Assignment:
Excluding pictures, what does the listing below contain from the line with "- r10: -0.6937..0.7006" up to and including the line with "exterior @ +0", word for word?

Record extracts:
--------------------------------------------------
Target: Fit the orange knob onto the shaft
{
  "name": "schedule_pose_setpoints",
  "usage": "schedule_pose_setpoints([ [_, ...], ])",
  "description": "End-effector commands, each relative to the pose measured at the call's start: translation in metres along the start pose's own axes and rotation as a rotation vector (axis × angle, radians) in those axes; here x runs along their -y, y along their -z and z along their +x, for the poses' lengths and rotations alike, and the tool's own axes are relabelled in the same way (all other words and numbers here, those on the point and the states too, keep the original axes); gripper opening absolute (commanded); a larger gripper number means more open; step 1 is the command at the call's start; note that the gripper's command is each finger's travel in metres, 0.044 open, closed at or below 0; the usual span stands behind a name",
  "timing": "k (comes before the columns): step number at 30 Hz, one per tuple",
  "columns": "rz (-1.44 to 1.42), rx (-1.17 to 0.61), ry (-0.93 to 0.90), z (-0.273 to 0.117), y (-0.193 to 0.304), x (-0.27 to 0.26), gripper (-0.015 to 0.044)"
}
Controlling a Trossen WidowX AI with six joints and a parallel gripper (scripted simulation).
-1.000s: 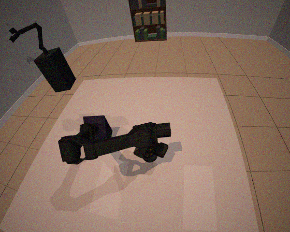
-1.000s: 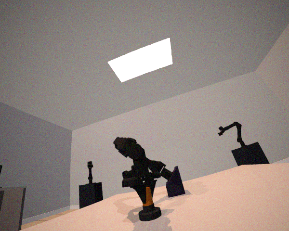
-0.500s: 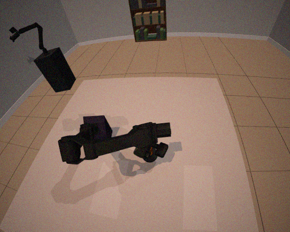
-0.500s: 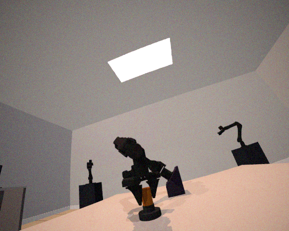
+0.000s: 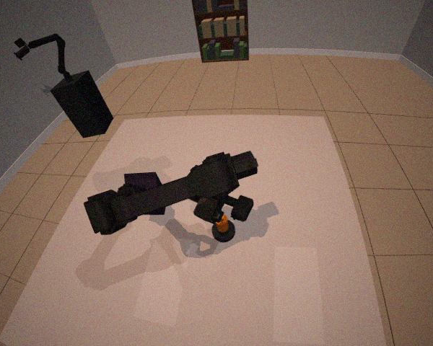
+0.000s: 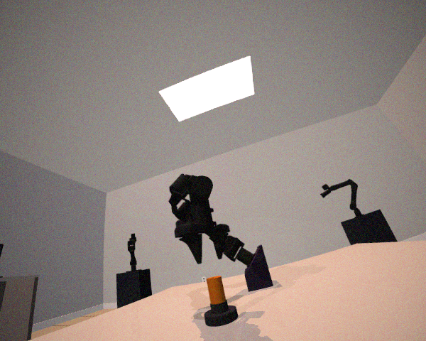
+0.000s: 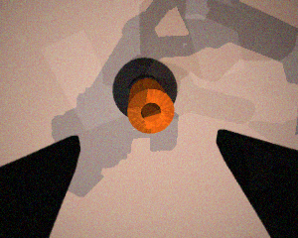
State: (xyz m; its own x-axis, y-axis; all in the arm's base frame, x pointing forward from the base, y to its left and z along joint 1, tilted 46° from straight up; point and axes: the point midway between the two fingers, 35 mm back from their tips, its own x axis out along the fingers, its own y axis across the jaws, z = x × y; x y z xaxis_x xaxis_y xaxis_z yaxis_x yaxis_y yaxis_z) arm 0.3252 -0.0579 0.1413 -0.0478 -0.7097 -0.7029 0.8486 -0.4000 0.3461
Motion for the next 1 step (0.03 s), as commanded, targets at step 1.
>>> schedule_pose_setpoints([
  [1,0.005,0.005,0.011,-0.0043,-0.0001,0.0008,0.0440],
])
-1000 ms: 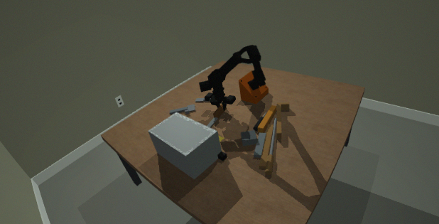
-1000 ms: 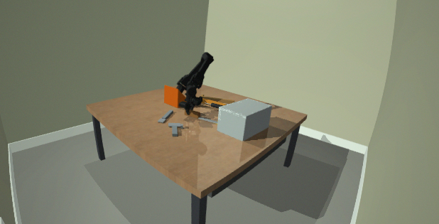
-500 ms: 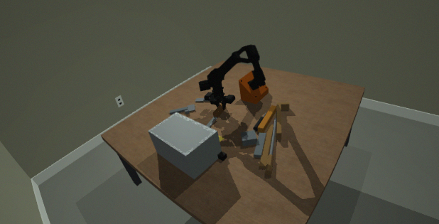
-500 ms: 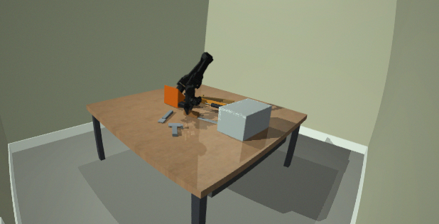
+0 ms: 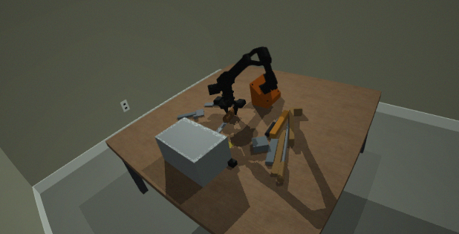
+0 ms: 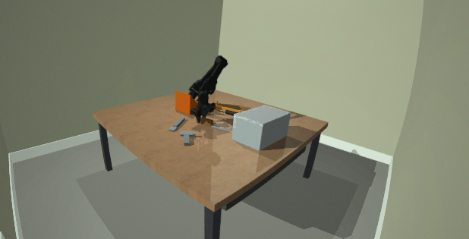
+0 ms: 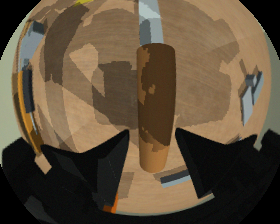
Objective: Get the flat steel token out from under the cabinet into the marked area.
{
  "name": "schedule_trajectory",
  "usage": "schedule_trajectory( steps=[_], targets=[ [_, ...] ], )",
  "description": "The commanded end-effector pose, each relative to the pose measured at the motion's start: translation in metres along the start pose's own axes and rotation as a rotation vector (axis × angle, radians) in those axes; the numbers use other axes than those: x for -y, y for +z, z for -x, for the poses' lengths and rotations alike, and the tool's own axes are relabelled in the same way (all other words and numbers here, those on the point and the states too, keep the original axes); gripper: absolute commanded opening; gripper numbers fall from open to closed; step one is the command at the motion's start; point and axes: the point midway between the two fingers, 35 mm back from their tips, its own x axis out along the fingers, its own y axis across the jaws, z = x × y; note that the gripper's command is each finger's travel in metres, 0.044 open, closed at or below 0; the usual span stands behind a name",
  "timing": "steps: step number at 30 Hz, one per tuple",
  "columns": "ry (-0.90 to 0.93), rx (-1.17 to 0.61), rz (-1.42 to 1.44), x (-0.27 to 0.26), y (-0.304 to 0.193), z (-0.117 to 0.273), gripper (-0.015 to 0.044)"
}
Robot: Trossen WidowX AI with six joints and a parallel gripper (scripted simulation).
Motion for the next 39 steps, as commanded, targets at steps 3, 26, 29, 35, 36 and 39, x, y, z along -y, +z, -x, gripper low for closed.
schedule_trajectory(
  steps=[3, 26, 29, 35, 36, 39],
  targets=[
    [-0.001, 0.0, 0.0, 0.0, 0.0, 0.0, 0.027],
    [-0.002, 0.0, 0.003, 0.0, 0.0, -0.001, 0.0006],
    [-0.002, 0.0, 0.003, 0.0, 0.0, -0.001, 0.0],
    [-0.002, 0.0, 0.002, 0.0, 0.006, -0.001, 0.0],
    [-0.002, 0.0, 0.002, 0.001, 0.008, -0.001, 0.0],
    [-0.002, 0.001, 0.002, 0.001, 0.013, -0.001, 0.0]
  ],
)
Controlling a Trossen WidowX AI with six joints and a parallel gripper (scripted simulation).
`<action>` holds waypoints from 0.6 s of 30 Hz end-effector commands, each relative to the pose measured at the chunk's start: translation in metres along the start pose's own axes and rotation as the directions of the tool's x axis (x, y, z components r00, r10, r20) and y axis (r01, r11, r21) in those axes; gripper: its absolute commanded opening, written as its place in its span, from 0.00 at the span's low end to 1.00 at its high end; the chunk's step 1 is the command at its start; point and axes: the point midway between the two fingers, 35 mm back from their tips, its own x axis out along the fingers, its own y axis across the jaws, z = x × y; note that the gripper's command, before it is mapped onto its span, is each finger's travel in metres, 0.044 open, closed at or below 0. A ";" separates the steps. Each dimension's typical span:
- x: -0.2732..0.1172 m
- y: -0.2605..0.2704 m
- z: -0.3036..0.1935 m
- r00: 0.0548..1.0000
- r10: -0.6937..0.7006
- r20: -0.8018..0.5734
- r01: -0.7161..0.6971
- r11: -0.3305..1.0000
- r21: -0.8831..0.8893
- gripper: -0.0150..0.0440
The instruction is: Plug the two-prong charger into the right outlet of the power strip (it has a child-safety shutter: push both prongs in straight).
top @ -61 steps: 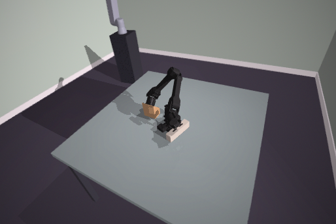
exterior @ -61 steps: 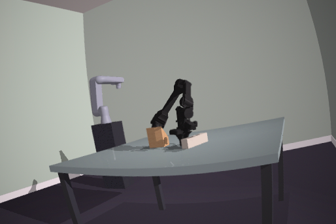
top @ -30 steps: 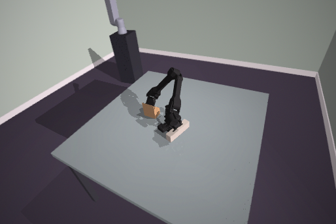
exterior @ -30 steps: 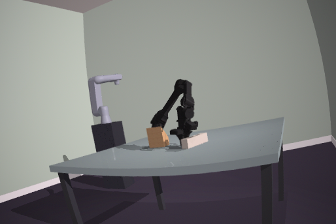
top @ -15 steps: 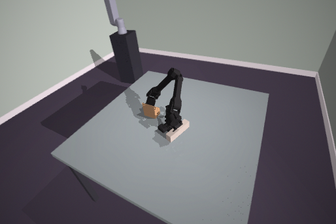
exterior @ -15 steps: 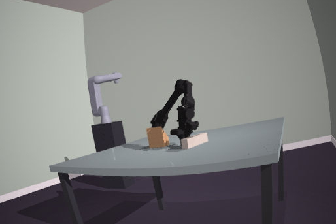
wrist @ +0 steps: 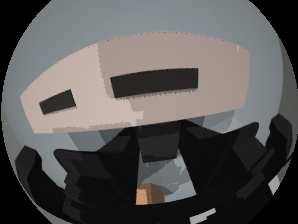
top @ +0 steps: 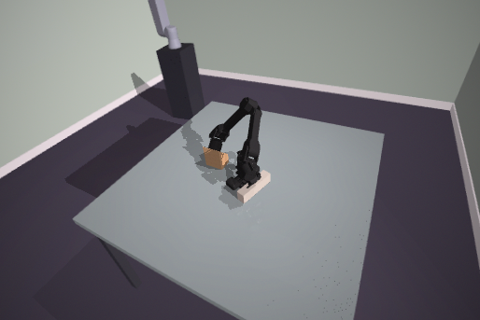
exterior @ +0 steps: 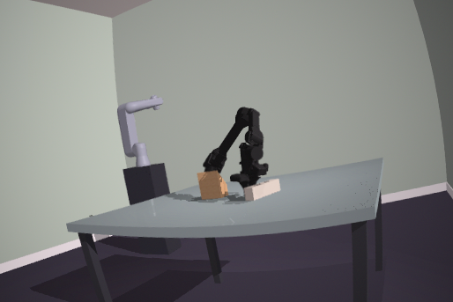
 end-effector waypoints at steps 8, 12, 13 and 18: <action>0.001 0.000 0.010 1.000 -0.002 0.028 0.003 1.000 -0.022 0.25; 0.001 0.000 0.009 1.000 -0.002 0.027 0.003 1.000 -0.022 0.25; 0.001 0.000 0.009 1.000 -0.002 0.027 0.003 1.000 -0.022 0.25; 0.002 0.000 0.009 1.000 -0.002 0.027 0.003 1.000 -0.022 0.25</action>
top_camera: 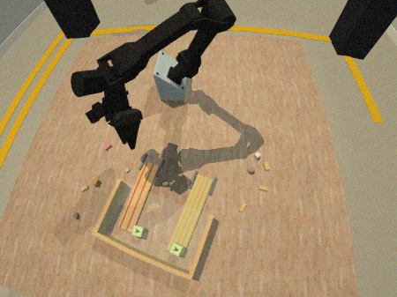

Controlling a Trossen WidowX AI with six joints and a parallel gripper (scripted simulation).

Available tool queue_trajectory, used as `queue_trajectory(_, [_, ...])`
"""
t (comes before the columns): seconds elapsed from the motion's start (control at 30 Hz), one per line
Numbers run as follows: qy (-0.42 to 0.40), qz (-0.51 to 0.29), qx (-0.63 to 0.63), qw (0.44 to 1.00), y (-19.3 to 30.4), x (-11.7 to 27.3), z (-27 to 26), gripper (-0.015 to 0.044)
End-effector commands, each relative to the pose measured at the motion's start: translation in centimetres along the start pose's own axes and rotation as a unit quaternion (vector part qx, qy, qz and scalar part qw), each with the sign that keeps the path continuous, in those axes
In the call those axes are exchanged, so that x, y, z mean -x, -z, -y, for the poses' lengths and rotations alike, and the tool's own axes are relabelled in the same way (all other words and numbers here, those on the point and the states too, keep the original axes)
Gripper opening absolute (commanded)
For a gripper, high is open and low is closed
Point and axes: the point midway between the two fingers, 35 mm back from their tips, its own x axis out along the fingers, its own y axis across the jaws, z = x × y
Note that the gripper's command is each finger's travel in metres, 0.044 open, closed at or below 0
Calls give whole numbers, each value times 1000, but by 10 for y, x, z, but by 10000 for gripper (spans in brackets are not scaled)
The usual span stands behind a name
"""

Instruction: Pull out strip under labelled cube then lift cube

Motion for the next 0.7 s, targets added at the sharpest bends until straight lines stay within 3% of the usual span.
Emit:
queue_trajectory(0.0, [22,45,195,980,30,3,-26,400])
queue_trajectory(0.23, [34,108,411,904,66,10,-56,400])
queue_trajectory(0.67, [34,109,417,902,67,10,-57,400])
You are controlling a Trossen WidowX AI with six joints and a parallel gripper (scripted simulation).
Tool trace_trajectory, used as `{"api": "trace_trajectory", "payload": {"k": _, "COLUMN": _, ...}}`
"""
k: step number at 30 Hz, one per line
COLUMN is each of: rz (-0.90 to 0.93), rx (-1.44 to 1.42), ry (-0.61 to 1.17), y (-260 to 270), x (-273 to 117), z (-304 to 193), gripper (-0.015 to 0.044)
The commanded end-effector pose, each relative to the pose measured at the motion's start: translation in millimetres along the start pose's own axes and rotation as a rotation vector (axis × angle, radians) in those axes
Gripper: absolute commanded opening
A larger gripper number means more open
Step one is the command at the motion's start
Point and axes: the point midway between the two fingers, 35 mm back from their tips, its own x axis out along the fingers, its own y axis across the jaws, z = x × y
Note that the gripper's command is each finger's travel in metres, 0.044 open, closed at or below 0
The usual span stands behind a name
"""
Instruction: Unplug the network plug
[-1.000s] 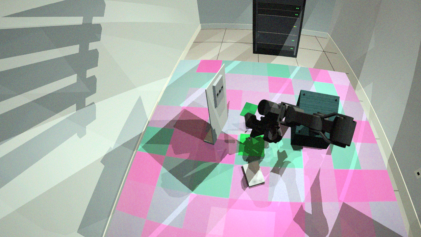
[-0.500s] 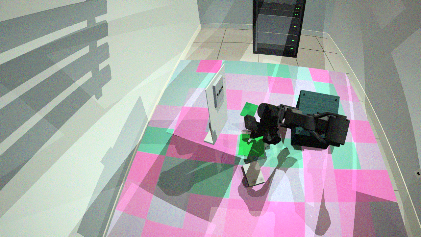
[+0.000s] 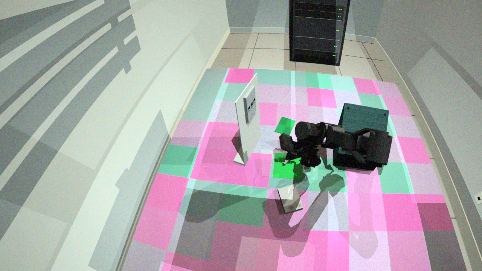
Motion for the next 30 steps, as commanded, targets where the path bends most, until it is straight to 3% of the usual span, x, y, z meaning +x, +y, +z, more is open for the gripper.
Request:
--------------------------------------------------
Written solution:
- r10: -0.6937..0.7006
- r20: -0.8018..0.5734
- r01: -0.7161..0.6971
- r11: -0.3305..1.0000
- r21: -0.8831..0.8893
- gripper: -0.0150..0.0440
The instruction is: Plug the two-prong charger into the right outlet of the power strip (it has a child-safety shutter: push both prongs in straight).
top @ -61 steps: 
exterior @ -61 steps: 
top @ -30 steps: 
exterior @ -30 steps: 
top @ -15 steps: 
exterior @ -15 steps: 
wrist @ +0 steps: 
top @ +0 steps: 
exterior @ +0 steps: 

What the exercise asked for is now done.